● **ASSIGNMENT**
For each record below, retype the text exactly and omit any image.

═════ THE RECORDS ═════

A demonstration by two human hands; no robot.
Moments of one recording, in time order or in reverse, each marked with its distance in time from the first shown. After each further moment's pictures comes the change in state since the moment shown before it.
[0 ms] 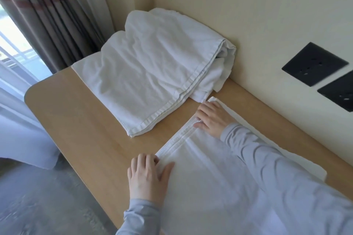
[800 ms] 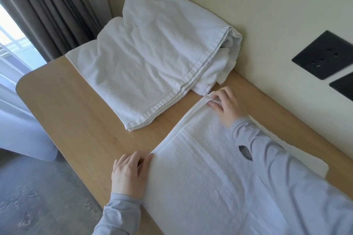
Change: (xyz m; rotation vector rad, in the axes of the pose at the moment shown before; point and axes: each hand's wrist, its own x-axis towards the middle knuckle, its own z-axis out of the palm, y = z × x) left_hand 0.010 -0.042 -0.001 -0.090 0.062 0.030; right_hand -0.012 0.015 0.003 0.277 0.048 0.576
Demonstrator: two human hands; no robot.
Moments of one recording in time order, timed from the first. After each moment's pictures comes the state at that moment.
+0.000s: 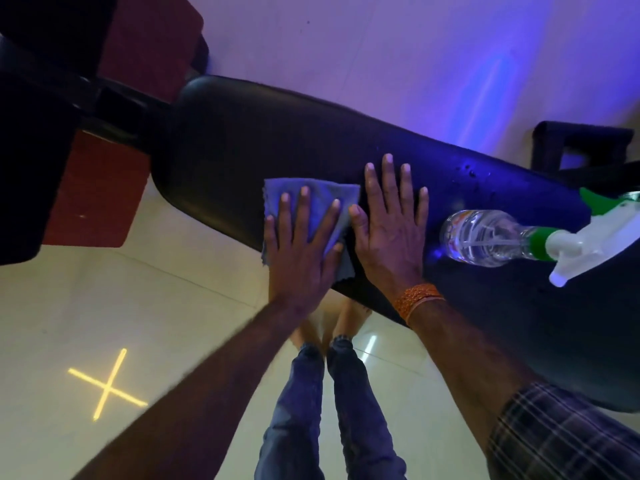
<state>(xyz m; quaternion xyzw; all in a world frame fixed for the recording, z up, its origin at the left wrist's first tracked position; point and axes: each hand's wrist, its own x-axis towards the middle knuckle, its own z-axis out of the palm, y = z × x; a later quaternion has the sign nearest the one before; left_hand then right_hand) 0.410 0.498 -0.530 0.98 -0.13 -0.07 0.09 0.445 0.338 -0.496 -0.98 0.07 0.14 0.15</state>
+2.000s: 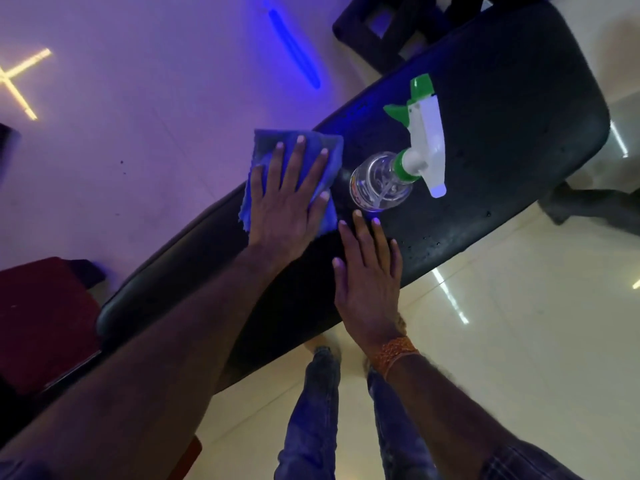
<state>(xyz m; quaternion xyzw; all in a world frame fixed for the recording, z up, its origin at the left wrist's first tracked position) 0.579 0.385 -0.527 0.80 -0.58 -0.12 0.07 0.402 0.407 -0.491 -0.82 0.54 0.02 0.21</state>
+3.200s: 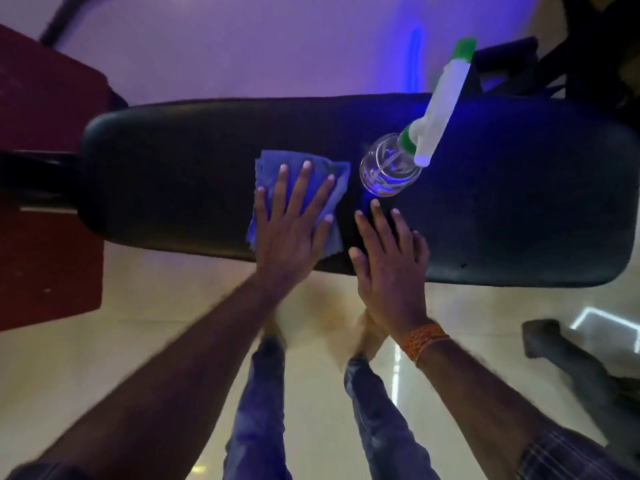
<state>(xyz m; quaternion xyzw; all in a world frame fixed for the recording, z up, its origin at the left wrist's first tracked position) 0.416 0.440 -0.536 0.95 -0.31 -0.03 0.09 0.292 0.303 -0.496 -0.96 0.21 0.08 0.16</state>
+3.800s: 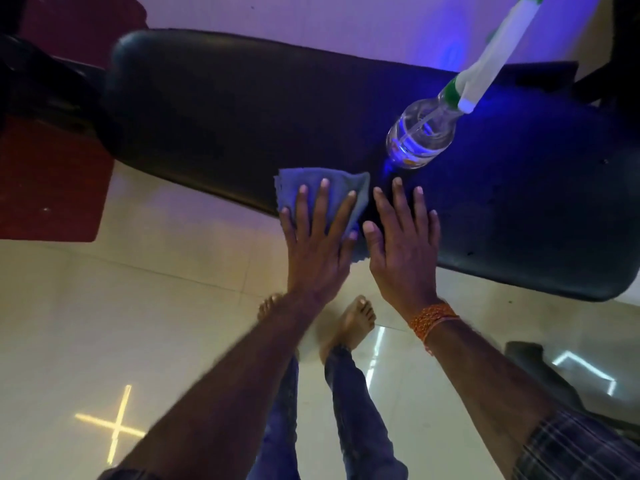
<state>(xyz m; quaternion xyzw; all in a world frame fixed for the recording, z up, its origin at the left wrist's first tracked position) 0.307 0.433 -0.541 0.97 -0.18 -0.03 0.15 0.277 0.294 -0.486 -0.96 0.16 0.10 0.20</state>
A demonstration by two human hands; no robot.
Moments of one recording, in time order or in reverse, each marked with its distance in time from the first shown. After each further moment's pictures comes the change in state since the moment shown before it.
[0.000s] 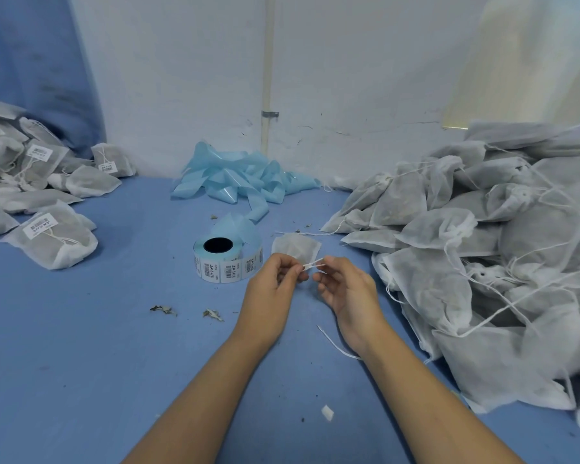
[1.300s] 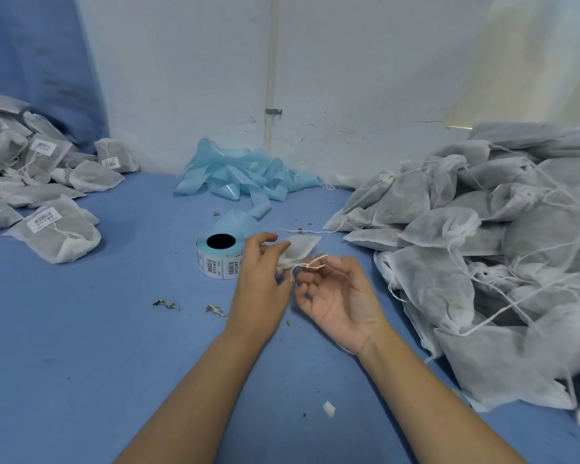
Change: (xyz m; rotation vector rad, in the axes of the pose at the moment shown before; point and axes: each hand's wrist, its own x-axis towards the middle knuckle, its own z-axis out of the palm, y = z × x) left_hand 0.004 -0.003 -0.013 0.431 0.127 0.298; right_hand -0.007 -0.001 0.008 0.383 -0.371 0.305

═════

● **REPLY**
A demonstration by two human hands; no robot.
Moments of one recording, in time order or in reverse, each marked with its distance in time from the first shown. After each further moment's pictures comes the change in state since the moment shown before it.
[0 ms] 
[800 ms] 
Change: (xyz m; rotation vector rad, in the axes of the pose at the moment shown before; point and axes: each hand's wrist, its own x-axis towards the middle knuckle, its own z-axis out of the palm, y = z × x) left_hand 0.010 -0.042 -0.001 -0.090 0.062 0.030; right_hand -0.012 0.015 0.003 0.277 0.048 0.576
Demonstrator: two human hands; no robot.
Moments of one recording in time order, timed from the first. After each moment's pictures comes the state at that moment.
+0.000s: 
<state>(xyz m; quaternion xyzw; all in a world frame fixed for the recording, z up, its origin at the left wrist's first tracked position; point and axes: each hand's wrist, its own x-axis towards the middle knuckle, its own z-axis out of the palm, y = z × x; a later quaternion has the sign nearest the one before; left_hand then right_hand) 0.410 0.498 -0.530 0.98 -0.13 -0.07 0.09 0.445 0.338 -0.496 -0.98 0.07 0.14 0.15</state>
+2.000s: 
<state>(xyz m; quaternion xyzw; all in a world frame fixed for the recording, z up, its origin at the left wrist's first tracked position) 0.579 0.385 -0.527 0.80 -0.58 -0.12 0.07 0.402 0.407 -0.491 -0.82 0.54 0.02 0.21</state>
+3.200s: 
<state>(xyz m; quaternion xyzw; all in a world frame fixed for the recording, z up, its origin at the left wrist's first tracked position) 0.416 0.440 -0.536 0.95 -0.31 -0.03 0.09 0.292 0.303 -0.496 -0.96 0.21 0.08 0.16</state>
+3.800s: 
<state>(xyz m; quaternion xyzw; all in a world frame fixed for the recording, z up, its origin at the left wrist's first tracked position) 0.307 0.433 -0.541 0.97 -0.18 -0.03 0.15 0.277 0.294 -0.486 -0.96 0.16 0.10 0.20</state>
A demonstration by two human hands; no robot.
Moments of one recording, in time order or in reverse, each marked with its distance in time from the first shown. After each further moment's pictures comes the change in state since the moment shown before it.
[0.000s] 
[1.300s] 
Change: (xyz m; rotation vector rad, in the axes of the pose at the moment shown before; point and axes: each hand's wrist, its own x-axis towards the middle knuckle, its own z-axis out of the palm, y = z × x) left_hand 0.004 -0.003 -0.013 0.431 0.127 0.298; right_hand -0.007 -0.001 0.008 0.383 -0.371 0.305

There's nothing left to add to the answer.